W pierwszych dwóch meczach, w Los Angeles, gospodarze odrabiali dwubramkowe straty, a zwycięstwa odnosili dopiero po dogrywkach. Konfrontacja w słynnej hali Madison Square Garden pozbawiona była takich emocji.

Wygraną Kings zawdzięczają przede wszystkim bramkarzowi Jonathanowi Quickowi, który obronił wszystkie 32 strzały. To był jego najlepszy mecz w tegorocznej fazie play off. Grał fantastycznie, bronił nawet strzały, przy których wydawało się, że nie ma szans. W olbrzymiej mierze właśnie dzięki niemu dziś wygraliśmy - komplementował kolegę obrońca Drew Doughty.

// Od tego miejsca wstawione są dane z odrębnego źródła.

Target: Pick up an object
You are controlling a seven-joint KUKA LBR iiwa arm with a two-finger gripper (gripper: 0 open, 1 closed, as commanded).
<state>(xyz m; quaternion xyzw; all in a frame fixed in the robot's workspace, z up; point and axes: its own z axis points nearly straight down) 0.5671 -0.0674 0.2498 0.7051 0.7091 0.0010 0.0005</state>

Królowie objęli prowadzenie dokładnie na 0,8 s przed zakończeniem pierwszej tercji. Na listę strzelców wpisał się Jeff Carter. W drugiej odsłonie najpierw okres gry w liczebnej przewadze zamienił na gola Jake Muzzin, a następnie zabójczy kontratak wykończył Mike Richards, ustalając wynik spotkania.

Biorąc pod uwagę statystykę, szanse Rangers na zdobycie Pucharu Stanleya są już znikome. Tylko czterem drużynom w historii NHL udało się w play off wygrać rywalizację, którą zaczęły od trzech porażek. W finale zdarzyło się to tylko raz, za sprawą Toronto Maple Leafs w 1942 roku.

Kings są blisko drugiego tytułu mistrzowskiego, poprzedni wywalczyli dwa lata temu. Nowojorczycy natomiast mają na koncie cztery triumfy - w 1928, 1933, 1940 i 1994 roku.

Czwarty mecz zostanie rozegrany w środę, również w Nowym Jorku.